Aim of the exercise:
Your output should be the lines from the one containing "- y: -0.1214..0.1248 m" through the last line below, both ends included, exactly as written and free of pictures.

━━━━━━━━━━

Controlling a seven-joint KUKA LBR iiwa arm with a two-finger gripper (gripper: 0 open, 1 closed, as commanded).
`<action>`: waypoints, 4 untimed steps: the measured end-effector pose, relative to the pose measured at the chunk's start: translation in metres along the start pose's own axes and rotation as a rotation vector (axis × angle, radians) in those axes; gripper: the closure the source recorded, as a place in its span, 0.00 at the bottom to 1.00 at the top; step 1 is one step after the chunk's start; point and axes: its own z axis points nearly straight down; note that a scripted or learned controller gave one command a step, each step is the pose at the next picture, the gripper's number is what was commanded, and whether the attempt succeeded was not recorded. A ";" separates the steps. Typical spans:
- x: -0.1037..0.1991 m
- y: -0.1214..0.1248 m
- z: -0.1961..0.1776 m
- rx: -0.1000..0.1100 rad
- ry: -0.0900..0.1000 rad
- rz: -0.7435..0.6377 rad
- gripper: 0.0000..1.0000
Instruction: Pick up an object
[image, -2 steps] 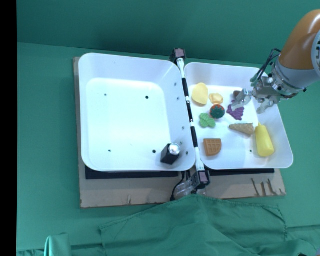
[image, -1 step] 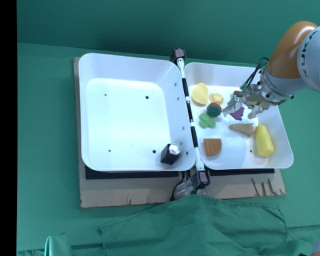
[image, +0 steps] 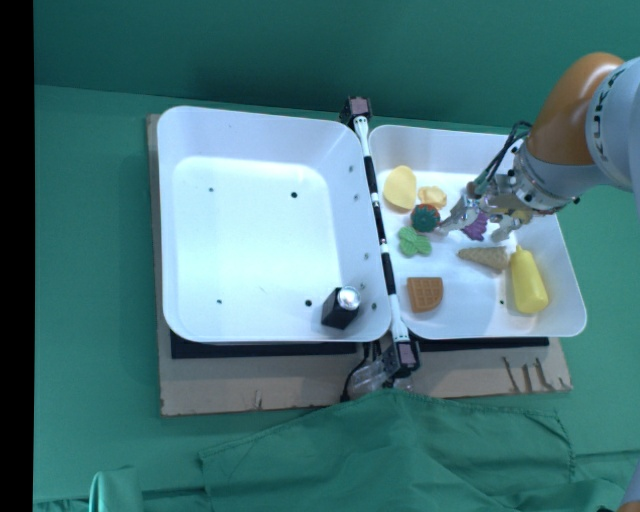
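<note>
My gripper (image: 477, 220) hangs low over the upper middle of the right bin (image: 560, 315), reaching in from the right. Its fingers stand open on either side of a small purple grape-like piece (image: 475, 228), which lies on the bin floor between them. Whether the fingers touch it I cannot tell. Close by are a tan wedge (image: 485, 258), a yellow bottle (image: 527, 283), a brown waffle (image: 425, 294), a green leafy piece (image: 414, 241), a dark green round piece (image: 425, 217), a small orange piece (image: 432, 196) and a yellow fruit (image: 399, 187).
The left bin (image: 200, 140) holds a black block with a silver cap (image: 341, 307) in its front right corner. A black-and-white divider bar (image: 378, 225) runs between the bins. Green cloth (image: 400, 450) lies bunched in front of the bench.
</note>
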 end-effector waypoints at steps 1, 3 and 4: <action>-0.002 0.003 -0.015 -0.014 -0.005 0.004 1.00; -0.002 0.011 -0.129 -0.004 -0.001 -0.001 1.00; -0.006 0.006 -0.178 -0.003 0.000 0.000 1.00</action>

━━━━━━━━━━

Answer section:
- y: -0.1214..0.1248 m
- z: -0.1961..0.1776 m
- rx: -0.1000..0.1100 rad
- ry: -0.0900..0.1000 rad
- rz: -0.7435..0.6377 rad
- gripper: 0.0000..1.0000
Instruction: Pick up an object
[image, -2 steps] 
[image, -1 step] 
[image, +0 steps] 
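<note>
My gripper (image: 477, 220) hangs low over the upper middle of the right bin (image: 560, 315), reaching in from the right. Its fingers stand open on either side of a small purple grape-like piece (image: 475, 228), which lies on the bin floor between them. Whether the fingers touch it I cannot tell. Close by are a tan wedge (image: 485, 258), a yellow bottle (image: 527, 283), a brown waffle (image: 425, 294), a green leafy piece (image: 414, 241), a dark green round piece (image: 425, 217), a small orange piece (image: 432, 196) and a yellow fruit (image: 399, 187).
The left bin (image: 200, 140) holds a black block with a silver cap (image: 341, 307) in its front right corner. A black-and-white divider bar (image: 378, 225) runs between the bins. Green cloth (image: 400, 450) lies bunched in front of the bench.
</note>
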 end-effector waypoints at steps 1, 3 and 4: <action>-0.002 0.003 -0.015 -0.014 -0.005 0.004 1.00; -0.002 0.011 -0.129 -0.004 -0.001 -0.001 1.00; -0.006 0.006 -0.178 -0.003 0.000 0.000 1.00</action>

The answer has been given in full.